Friday, November 12, 2010

"The proper representative of humanity"

The Nov 2010 issue of Science Fiction Studies arrived in my mailbox this week, and it's filled with goodies. It features a special section on the work of Octavia E. Butler, edited by De Witt Douglas Kilgore and Ranu Samantrai, and a symposium on animal studies and science fiction.

In their introduction, "Memorial to Octavia E. Butler," which places great emphasis on Butler's insistence on "hybridity" as the source of hope and well-being, Kilgore and Samantrai write:
Without writers such as Butler, it is possible that sf would have ossified and remained too closely wedded to an invalidated hegemony. In her life, as in her work, Butler showed us that change comes from unexpected places: from the minority actors who challenge the certainties of the majority and from the violation of the settled boundaries that organize our understanding of the world.

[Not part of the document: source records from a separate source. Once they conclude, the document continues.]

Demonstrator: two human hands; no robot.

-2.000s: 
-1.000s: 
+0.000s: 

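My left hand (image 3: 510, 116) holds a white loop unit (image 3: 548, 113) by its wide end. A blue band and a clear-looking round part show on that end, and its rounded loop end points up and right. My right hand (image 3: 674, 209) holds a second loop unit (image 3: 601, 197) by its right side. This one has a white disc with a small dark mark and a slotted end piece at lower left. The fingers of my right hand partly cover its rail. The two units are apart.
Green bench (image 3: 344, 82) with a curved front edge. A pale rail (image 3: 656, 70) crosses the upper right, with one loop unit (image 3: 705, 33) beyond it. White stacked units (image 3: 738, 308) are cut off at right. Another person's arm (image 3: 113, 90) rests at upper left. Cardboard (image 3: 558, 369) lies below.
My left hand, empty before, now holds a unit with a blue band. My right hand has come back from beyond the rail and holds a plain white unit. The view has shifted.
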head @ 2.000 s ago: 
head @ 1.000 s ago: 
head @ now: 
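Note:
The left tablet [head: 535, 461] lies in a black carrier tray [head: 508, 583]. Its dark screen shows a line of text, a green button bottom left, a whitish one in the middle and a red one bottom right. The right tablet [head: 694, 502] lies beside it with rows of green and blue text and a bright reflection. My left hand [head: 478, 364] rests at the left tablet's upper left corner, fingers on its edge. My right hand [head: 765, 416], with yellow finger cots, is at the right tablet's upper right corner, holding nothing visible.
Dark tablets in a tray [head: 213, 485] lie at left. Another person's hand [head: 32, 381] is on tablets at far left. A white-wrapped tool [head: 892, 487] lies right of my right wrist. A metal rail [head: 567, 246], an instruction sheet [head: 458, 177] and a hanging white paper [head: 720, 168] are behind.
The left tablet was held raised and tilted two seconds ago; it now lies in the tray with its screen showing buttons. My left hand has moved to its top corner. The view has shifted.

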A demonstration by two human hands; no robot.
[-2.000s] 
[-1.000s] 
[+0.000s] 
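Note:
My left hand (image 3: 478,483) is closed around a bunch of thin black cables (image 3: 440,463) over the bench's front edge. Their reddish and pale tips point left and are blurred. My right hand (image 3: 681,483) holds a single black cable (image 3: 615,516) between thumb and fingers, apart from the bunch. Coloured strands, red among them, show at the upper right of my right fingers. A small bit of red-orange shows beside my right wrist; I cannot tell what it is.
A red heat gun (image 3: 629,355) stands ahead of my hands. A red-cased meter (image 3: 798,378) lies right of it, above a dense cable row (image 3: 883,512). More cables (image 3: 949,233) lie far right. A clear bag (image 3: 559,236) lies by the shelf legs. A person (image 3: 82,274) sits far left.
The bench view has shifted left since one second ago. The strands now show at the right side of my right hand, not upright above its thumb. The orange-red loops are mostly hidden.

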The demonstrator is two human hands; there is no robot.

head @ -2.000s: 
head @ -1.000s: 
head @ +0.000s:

The essays that follow attend to the most readily distinguishable and most disturbing feature of Butler's fiction: the human body exposed as shockingly vulnerable, undone by its availability for violation and control. Each author grapples with the implications of Butler's exploration of our embodied humanity: Why must the body be the index of change? If the body is beyond the governing reach of human consciousness, either because it is acted upon by another consciousness or, more likely, because its own desires collude in its violation, what consequence does that have for agency? And if human agency cannot be located in an autonomous will, then how should we conceive of ethics? To this prospect of a posthuman future, each author adds the centrality of the hitherto marginalized or disenfranchised human being, the queerly raced or sexed or desiring body that now takes center stage as the proper representative of humanity. The paradoxical centrality of the marginal is Butler's version of sf's double-edged sword: her highly speculative alternative worlds are in many ways not recognizable from where we stand, but their very difference makes tem a critical mirror held up to the choices and investments that have made our world.
The articles about Butler's work are:

Benjamin Robertson. "Some Matching Strangeness": Biology, Politics, and the Embrace of History in Octavia Butler's Kindred.

Adam J. Johns. Becoming Medusa: Octavia Butler's Lillith's Brood and Sociobiology.

Marina Aline Ferreira. Symbiotic Bodies and Evolutionary Tropes in the Work of Octavia Butler.

Mary M. Fink. AIDS Vampires: Reimagining Illness in Octavia Butler's Fledgling.

Reflections on Octavia E. Butler [by Vonda N. McIntyre, Sandra Y. Govan, Jeffrey Allen Tucker, Veronica Hollinger, Sweta [sic] Narayan, Marleen S. Barr, and Joan Gordon.